_WORK REQUEST_
Output, exactly as written, the lines below starting at the line containing "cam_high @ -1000" and ending at the line containing "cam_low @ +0". Drop the pictures and keep both end lines.

_DATA EXTRACT_

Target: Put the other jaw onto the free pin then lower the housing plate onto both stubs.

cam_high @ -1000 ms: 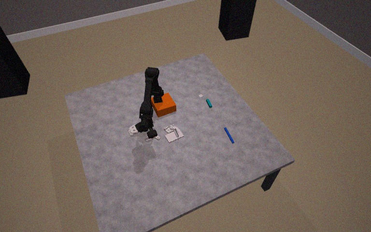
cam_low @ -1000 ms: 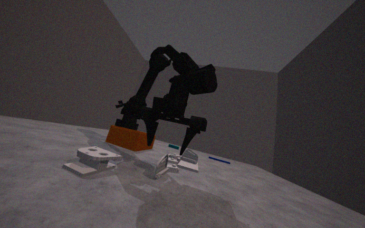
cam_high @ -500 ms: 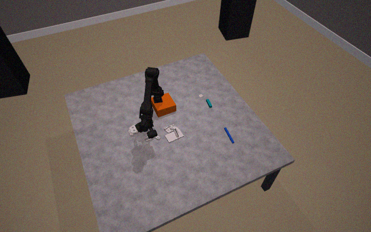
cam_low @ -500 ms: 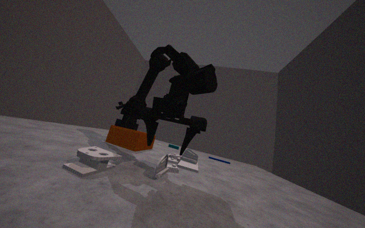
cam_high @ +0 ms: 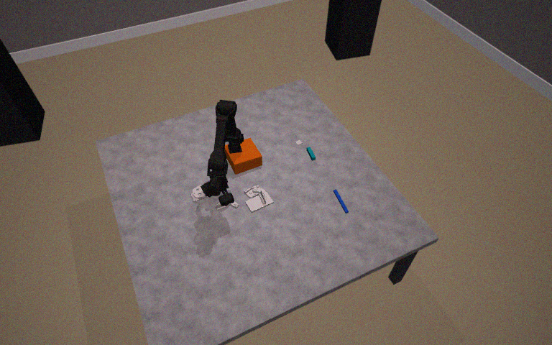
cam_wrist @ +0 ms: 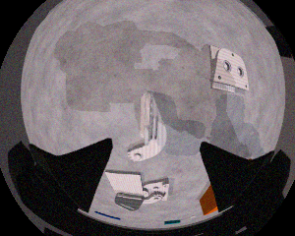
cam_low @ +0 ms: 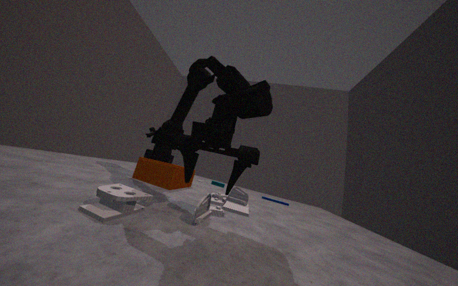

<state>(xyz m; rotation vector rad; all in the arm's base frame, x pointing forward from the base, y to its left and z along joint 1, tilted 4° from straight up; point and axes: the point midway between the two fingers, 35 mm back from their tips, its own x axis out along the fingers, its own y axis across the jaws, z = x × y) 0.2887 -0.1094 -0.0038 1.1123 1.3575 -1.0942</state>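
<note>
The white jaw lies 2 cm ahead of my gripper tip, 3 cm to the left of it and 5 cm below it. From my gripper tip the other things lie so: teal bar (21 cm behind, 51 cm to the left, 5 cm below); then small white cube (31 cm behind, 47 cm to the left, 5 cm below); then white stepped block (9 cm behind, 11 cm to the right, 5 cm below).
</note>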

_EXERCISE ANSWER_
cam_high @ -1000 ms: 
cam_low @ -1000 ms: 
cam_high @ -500 ms: 
cam_low @ -500 ms: 
cam_high @ +0 ms: 
cam_wrist @ +0 ms: 
cam_low @ +0 ms: 

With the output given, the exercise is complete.